== REQUIRED WORK ==
Set down the data below in full, exactly as it reads, but without the pictures.

------------------------------------

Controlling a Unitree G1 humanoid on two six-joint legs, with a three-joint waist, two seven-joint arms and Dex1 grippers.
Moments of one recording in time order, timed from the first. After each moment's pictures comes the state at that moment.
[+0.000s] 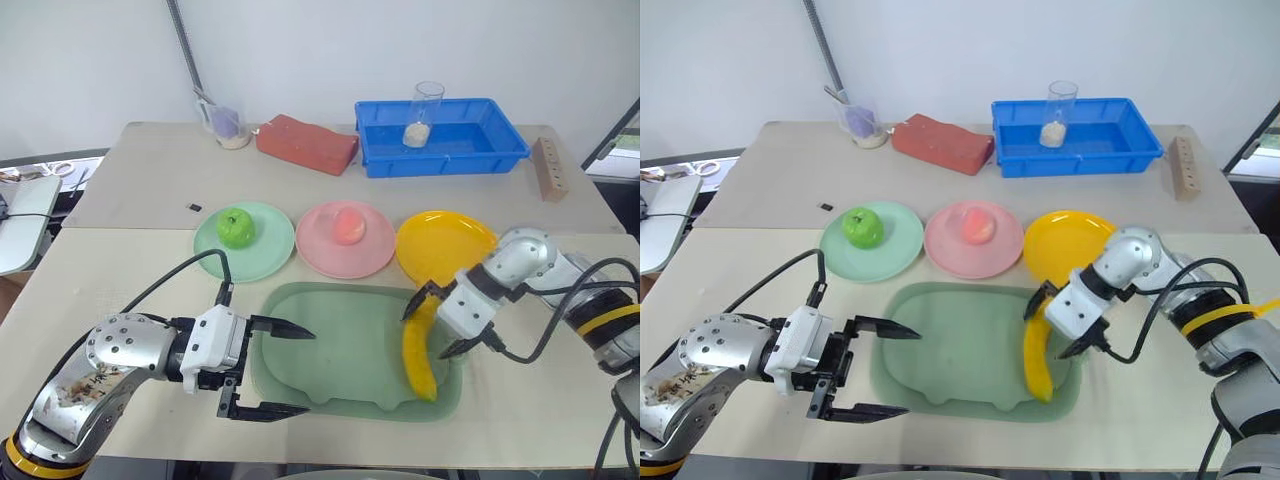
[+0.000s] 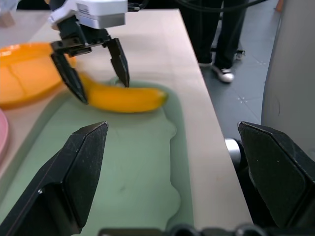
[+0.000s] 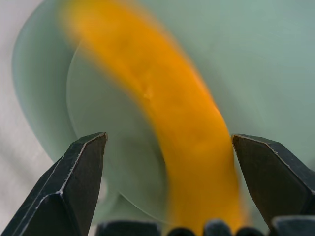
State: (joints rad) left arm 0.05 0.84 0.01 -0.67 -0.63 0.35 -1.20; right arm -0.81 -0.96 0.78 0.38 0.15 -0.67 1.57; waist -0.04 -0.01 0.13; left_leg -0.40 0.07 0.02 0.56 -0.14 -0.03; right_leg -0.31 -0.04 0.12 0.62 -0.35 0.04
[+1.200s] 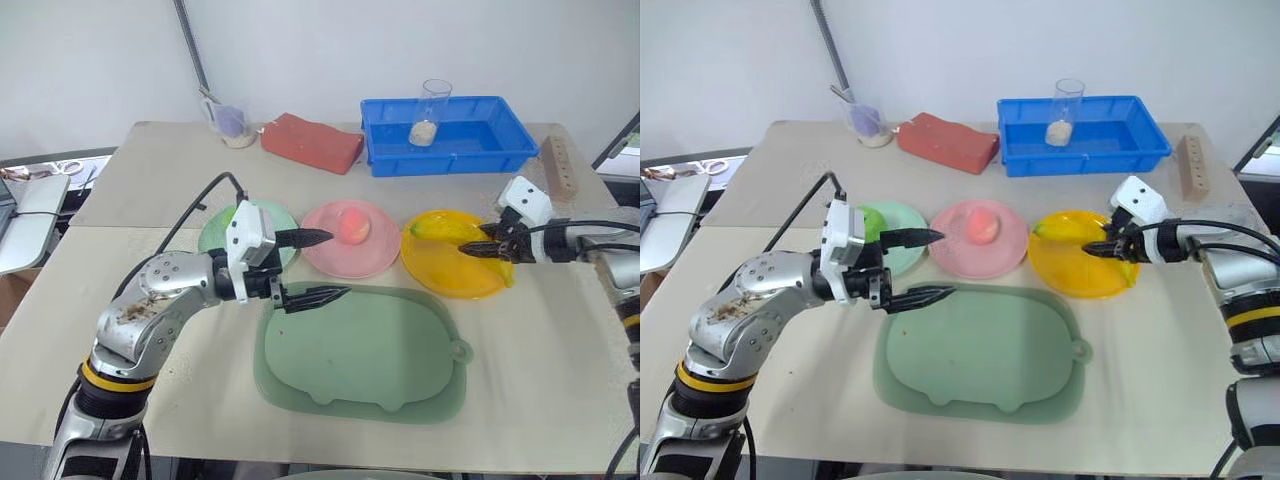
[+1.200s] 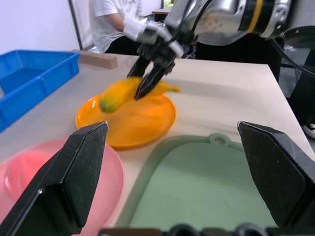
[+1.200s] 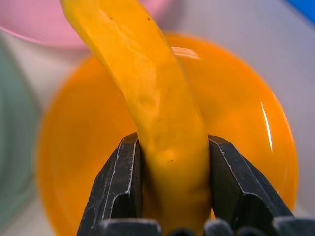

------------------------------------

== WRITTEN RESPONSE ==
Controlling a Unitree G1 humanoid on two six-joint legs, with a three-joint waist, two seven-joint arms and Dex1 grippers.
Moments of one recording in time order, timed from the first. After each moment's pictures comes the state at that moment.
[+0.000s] 
[+0.000s] 
[+0.000s] 
State: (joints rad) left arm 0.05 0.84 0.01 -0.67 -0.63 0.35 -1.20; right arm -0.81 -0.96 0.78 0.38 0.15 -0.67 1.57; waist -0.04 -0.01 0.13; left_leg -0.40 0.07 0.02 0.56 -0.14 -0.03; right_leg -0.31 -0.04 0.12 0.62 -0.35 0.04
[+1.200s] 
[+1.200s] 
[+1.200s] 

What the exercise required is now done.